REQUIREMENT: The entries below contain a stretch that opens with the line containing "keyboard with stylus" and closes with the line containing "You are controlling"; set down that stretch exactly, both ends included, and nothing else.

Dataset entries:
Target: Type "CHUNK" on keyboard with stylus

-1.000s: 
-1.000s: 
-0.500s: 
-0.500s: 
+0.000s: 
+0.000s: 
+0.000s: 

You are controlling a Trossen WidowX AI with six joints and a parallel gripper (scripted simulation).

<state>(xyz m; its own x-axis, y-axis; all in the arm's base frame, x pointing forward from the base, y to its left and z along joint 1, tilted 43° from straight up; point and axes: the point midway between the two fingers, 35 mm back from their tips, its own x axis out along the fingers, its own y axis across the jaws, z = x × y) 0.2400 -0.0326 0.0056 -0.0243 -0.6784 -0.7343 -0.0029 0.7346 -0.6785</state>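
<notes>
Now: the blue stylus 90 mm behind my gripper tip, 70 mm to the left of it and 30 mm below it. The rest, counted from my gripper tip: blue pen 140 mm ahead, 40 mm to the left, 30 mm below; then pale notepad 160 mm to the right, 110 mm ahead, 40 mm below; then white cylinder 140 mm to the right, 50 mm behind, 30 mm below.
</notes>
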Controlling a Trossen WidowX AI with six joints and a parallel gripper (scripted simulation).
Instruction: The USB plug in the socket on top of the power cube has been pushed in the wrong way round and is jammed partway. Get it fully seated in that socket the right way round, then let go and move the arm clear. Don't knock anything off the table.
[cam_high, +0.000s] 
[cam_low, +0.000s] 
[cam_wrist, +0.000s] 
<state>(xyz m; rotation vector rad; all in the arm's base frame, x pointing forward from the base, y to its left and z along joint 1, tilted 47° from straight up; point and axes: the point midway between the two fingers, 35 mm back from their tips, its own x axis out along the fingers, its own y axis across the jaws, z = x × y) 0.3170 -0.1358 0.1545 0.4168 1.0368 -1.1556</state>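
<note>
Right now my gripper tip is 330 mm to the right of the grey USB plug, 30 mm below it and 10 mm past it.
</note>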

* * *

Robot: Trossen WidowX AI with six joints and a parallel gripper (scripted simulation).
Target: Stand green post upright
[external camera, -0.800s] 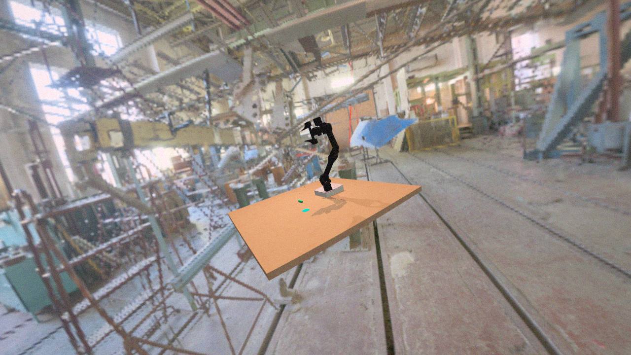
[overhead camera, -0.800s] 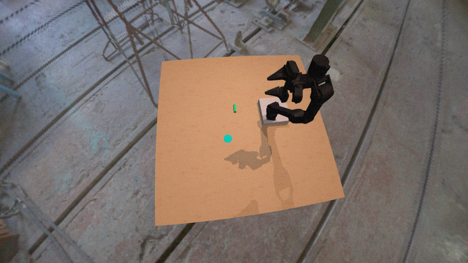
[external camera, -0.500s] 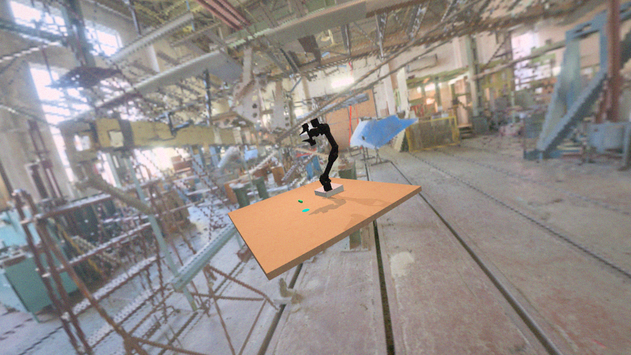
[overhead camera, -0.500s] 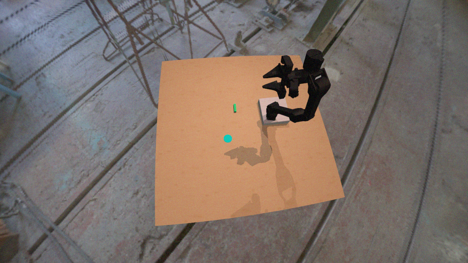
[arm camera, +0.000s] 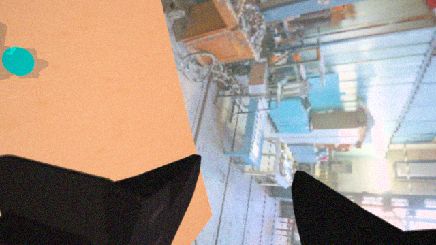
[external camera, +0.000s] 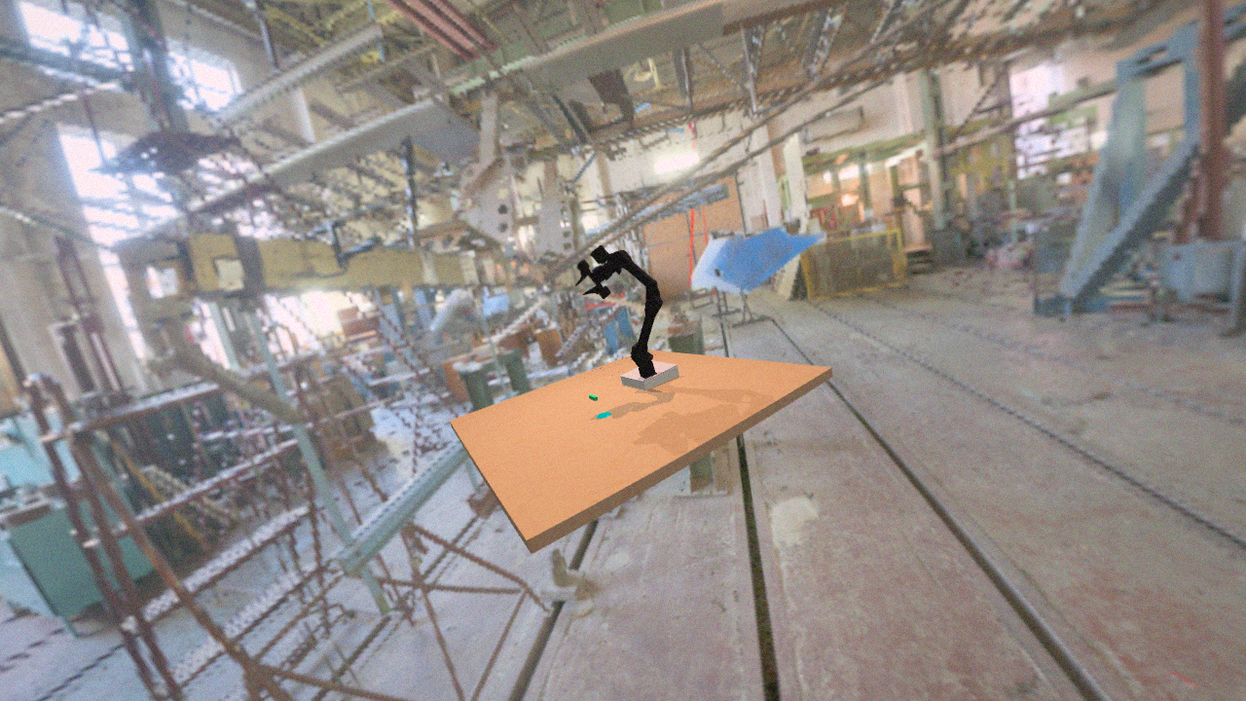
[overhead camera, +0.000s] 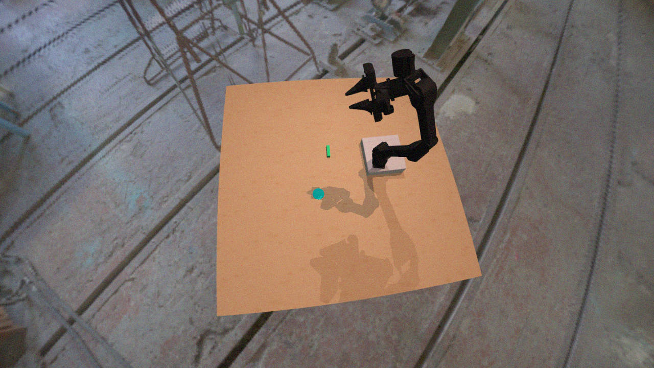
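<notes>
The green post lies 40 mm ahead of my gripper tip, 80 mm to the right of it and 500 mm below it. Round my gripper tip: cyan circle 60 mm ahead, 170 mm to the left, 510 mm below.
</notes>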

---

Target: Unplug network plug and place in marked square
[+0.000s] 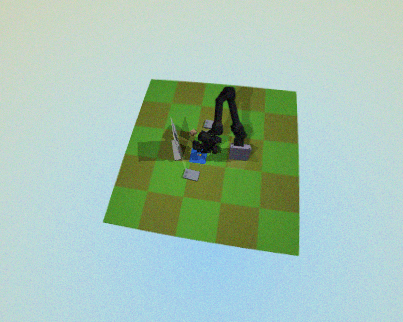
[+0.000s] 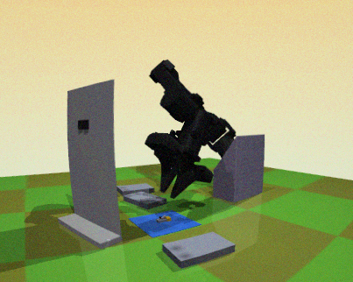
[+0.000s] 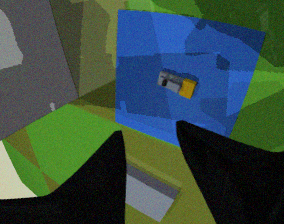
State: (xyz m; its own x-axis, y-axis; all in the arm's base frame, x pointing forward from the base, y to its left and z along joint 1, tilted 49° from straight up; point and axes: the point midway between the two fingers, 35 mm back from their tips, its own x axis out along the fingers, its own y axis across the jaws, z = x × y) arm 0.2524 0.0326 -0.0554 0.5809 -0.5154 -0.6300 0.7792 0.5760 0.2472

SOLVED EXERCISE:
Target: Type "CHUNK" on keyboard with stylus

-1.000s: 
-1.000s: 
-0.500s: 
-0.500s: 
+0.000s: 
+0.000s: 
+0.000s: 

You are controlling a Trossen WidowX AI with six joints and a parallel gripper (scripted simulation).

The complete answer has been given.